§ EXERCISE INSTRUCTIONS: Exact copies of all the lines below are wanted, without a single picture.
________
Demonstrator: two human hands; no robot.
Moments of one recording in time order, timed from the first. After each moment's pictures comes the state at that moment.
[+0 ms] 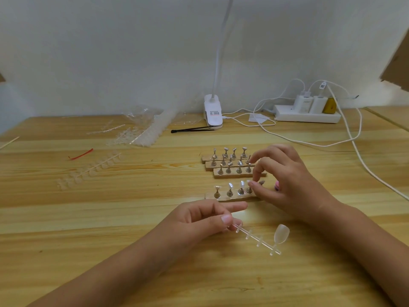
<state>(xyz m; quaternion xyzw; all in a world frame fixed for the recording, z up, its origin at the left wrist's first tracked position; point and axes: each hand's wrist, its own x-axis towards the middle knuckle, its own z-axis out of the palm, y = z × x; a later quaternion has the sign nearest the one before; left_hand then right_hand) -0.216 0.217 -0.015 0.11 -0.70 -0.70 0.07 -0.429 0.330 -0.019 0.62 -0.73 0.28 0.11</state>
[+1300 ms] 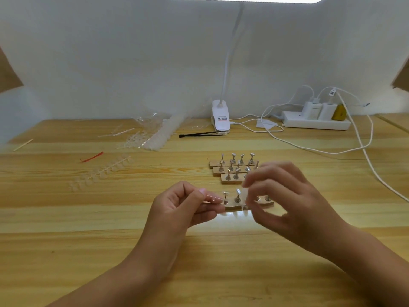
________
§ RESPONSE:
Demonstrator: two human hands; no robot.
Moments of one recording in time order, timed from the first. After each moment's pictures comes the state at that moment.
[+0 ms] 
<state>(xyz m; quaternion xyzw; all in a world frame fixed for the recording, z up, its origin at the left wrist's first tracked position; point and axes: each hand's wrist, its own x-axis towards the middle knuckle, its own z-axis out of the palm, y = z × x; a later quaternion has the sign nearest the one before; left_hand then right_hand) -0.216 0.217 -0.015 0.11 -0.70 -0.70 0.07 -0.429 0.330 -0.019 0.62 -0.73 0.28 0.11</state>
[+1300 ms] 

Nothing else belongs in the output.